EXERCISE GOAL ::
Please transcribe exactly, and only, the lines of the data below between the line holding "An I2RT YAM" and the line holding "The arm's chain", inclusive.

(Records contained in a dataset)
▶

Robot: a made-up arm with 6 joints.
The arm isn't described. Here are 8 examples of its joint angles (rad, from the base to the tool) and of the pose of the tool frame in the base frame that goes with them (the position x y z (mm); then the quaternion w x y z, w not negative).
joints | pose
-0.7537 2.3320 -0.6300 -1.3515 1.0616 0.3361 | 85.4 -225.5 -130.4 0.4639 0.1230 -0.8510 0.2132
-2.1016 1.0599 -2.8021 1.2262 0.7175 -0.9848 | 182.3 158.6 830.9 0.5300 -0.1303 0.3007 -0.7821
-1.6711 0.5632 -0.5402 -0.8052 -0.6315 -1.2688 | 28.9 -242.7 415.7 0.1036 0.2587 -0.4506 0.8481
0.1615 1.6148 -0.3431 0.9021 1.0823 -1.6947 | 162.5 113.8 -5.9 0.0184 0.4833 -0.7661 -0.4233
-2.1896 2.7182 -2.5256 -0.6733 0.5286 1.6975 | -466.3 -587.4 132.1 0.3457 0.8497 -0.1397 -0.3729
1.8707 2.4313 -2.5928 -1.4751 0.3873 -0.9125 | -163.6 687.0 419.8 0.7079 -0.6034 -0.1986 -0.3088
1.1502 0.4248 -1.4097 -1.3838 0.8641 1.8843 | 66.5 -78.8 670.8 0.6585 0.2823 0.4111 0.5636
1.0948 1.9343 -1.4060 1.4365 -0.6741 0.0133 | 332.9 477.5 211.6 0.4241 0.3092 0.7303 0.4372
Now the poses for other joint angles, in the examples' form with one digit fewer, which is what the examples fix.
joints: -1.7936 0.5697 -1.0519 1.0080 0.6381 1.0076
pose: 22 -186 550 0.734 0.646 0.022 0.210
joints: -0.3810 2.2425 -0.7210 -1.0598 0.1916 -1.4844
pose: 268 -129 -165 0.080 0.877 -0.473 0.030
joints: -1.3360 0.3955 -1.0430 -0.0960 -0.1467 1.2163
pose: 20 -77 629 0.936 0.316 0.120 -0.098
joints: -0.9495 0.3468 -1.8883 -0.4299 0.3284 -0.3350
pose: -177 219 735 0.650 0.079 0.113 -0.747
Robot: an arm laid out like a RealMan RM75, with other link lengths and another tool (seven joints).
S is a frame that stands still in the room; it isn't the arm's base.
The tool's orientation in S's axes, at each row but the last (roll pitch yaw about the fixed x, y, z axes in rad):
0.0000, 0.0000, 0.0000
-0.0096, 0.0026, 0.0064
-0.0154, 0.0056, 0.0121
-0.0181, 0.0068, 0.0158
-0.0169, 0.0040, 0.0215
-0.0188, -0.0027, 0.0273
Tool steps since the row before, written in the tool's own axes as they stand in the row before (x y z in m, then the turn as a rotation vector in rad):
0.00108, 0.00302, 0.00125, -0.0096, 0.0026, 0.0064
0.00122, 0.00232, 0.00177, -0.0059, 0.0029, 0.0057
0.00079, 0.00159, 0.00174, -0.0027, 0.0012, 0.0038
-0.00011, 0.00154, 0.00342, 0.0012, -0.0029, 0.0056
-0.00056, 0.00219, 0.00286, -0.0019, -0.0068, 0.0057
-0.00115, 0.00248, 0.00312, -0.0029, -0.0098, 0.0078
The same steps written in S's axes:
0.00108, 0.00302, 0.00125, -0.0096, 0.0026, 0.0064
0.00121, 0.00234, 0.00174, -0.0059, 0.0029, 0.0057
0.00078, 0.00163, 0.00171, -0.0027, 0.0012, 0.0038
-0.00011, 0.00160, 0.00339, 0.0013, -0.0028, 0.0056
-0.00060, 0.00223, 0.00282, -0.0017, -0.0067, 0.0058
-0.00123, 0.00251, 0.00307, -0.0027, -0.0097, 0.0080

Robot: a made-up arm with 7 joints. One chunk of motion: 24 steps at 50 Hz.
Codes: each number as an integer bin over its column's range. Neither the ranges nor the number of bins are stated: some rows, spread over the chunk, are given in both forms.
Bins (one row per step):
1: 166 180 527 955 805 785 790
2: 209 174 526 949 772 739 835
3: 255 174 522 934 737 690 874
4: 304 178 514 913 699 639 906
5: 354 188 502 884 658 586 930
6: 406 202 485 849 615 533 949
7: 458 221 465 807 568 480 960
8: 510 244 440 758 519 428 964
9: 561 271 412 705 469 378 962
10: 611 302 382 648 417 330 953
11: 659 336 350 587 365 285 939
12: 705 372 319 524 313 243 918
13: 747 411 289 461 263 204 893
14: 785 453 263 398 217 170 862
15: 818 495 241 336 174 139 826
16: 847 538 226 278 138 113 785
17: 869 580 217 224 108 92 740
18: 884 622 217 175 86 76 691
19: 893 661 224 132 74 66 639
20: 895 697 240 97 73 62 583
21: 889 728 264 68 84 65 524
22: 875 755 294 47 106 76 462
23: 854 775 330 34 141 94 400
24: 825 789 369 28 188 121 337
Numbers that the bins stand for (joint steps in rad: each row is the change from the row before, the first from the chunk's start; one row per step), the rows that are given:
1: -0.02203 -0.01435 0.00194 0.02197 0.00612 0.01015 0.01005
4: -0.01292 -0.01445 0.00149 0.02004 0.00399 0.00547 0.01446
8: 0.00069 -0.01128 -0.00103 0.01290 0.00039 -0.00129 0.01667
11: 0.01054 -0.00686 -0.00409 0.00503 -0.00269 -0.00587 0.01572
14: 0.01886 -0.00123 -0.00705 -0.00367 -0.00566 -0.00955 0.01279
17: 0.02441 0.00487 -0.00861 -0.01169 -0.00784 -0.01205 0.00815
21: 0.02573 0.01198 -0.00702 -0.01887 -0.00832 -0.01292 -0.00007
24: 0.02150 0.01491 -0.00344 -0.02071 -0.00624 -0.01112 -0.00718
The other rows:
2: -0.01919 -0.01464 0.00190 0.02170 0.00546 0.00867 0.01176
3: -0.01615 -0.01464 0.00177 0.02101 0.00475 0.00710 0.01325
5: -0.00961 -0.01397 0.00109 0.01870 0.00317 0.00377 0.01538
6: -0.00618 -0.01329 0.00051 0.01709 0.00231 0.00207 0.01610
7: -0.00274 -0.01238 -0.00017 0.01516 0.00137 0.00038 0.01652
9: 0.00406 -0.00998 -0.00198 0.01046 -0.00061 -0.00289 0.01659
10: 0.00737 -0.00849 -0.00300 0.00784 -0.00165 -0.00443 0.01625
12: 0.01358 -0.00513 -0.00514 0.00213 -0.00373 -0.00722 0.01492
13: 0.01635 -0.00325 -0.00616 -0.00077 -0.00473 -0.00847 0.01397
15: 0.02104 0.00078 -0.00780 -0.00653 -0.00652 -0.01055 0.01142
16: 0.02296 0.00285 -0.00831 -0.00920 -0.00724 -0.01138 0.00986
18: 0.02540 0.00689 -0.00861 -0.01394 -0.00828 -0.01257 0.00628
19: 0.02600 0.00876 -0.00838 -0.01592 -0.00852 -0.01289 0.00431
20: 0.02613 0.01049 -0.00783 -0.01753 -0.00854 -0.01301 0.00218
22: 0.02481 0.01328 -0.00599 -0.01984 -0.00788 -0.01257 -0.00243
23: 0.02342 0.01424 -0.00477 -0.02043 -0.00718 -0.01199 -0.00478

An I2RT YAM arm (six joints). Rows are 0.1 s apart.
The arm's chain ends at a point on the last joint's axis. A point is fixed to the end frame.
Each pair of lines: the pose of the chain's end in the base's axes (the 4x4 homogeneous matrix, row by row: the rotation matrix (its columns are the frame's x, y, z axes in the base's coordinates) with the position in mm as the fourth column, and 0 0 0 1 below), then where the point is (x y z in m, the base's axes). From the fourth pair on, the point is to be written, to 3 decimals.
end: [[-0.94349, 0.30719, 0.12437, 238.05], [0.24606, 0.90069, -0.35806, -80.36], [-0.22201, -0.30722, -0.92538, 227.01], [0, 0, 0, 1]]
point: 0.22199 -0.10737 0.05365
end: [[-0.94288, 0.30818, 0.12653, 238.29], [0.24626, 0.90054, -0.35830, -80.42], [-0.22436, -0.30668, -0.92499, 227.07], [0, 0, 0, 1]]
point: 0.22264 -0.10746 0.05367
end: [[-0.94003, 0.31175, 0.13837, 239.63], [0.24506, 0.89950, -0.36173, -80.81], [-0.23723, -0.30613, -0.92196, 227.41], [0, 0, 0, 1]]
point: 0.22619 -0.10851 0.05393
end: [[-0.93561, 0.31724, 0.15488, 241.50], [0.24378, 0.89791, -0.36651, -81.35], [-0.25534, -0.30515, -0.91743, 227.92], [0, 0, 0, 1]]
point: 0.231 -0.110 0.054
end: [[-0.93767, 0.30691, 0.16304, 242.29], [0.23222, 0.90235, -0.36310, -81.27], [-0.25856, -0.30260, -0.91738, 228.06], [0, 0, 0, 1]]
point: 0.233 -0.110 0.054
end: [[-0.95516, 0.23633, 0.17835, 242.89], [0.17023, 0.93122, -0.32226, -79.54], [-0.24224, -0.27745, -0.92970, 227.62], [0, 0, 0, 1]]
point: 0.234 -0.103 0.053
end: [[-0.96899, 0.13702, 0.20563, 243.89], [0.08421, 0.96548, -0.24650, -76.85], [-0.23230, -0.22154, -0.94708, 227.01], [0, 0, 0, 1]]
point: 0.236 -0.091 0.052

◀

EXPECTED ANSWER ::
An I2RT YAM arm (six joints). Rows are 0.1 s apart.
The arm's chain ends at a point on the last joint's axis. A point is fixed to the end frame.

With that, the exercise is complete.